*Data excerpts*:
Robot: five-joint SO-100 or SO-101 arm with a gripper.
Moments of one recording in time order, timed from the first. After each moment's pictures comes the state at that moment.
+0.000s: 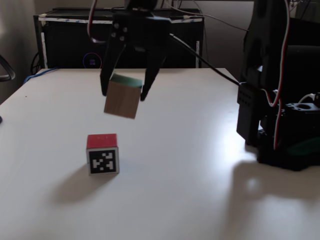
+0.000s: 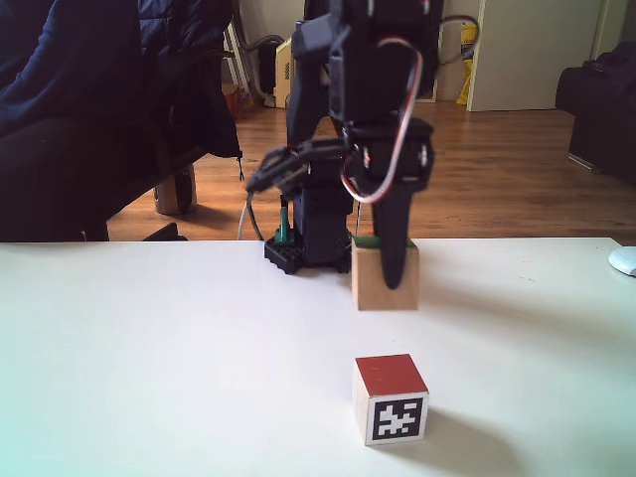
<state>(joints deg) 0.3 87.2 72.9 99.1 13.7</state>
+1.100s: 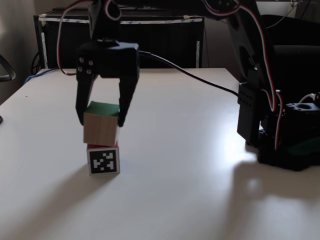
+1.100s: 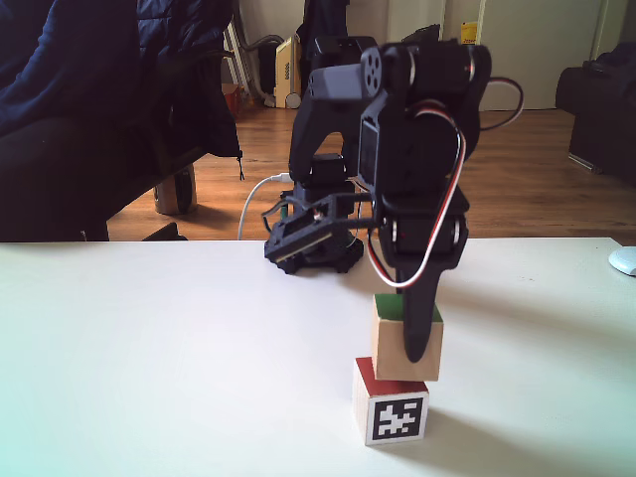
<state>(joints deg) -0.4 62.5 49.9 103.1 16.9</state>
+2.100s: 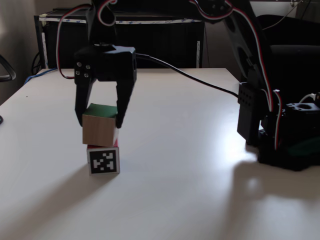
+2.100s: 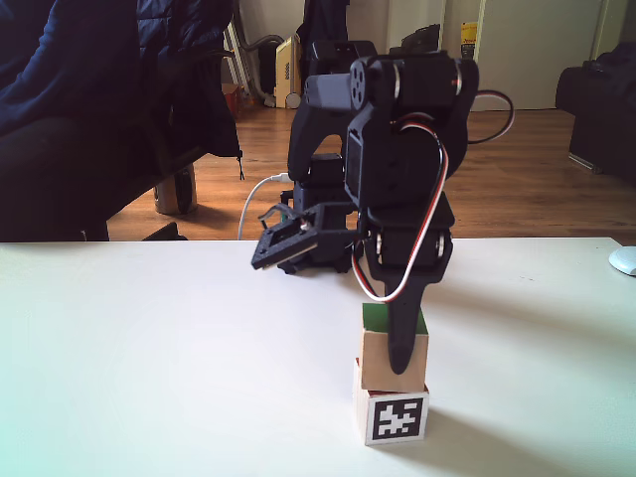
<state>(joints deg) 1.5 59.6 47.8 103.5 16.7</state>
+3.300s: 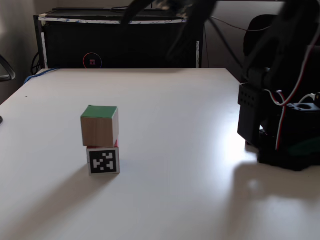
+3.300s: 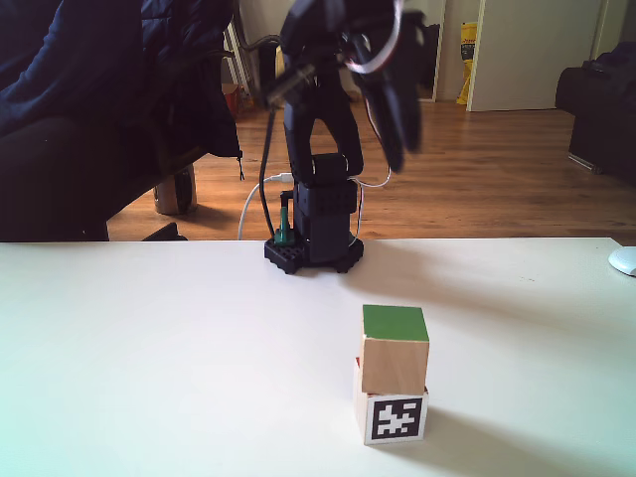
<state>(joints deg) -1.9 125.9 86.2 101.4 13.8</state>
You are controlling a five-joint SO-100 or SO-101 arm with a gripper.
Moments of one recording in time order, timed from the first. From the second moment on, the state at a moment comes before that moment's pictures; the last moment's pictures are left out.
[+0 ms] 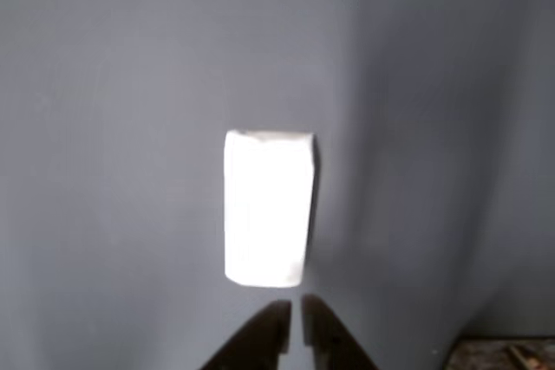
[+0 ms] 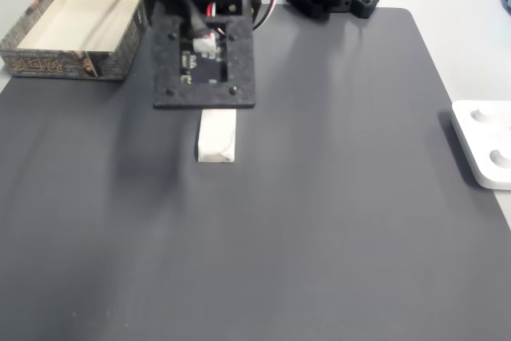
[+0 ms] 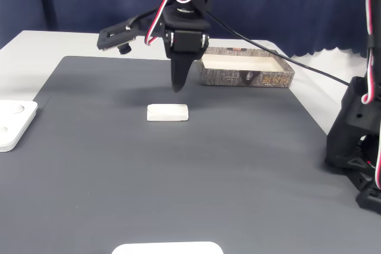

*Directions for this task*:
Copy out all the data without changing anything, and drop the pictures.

*Solution for this problem*:
Robot: five-joint SO-100 or SO-101 arm with a gripper.
Moments of one recording in time order, timed from the first. After each moment's pictures comes the state at that moment.
+0.000s: 
+0.000s: 
<state>(joints deg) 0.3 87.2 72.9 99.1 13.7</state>
+1.100s: 
+1.100s: 
<state>(joints deg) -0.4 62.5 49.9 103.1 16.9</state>
+2.100s: 
+2.100s: 
<state>(joints deg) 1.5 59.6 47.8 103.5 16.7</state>
+3.300s: 
+3.300s: 
<state>(joints deg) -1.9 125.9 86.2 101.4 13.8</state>
You are controlling a five-joint SO-100 or SO-101 arm with a gripper.
Moments of one recording in time order, timed from the first. From the second moment on, the state at a moment comes before that moment's pictures; the last moment's pictures are left out.
[+0 ms] 
[+0 ms] 
[+0 ms] 

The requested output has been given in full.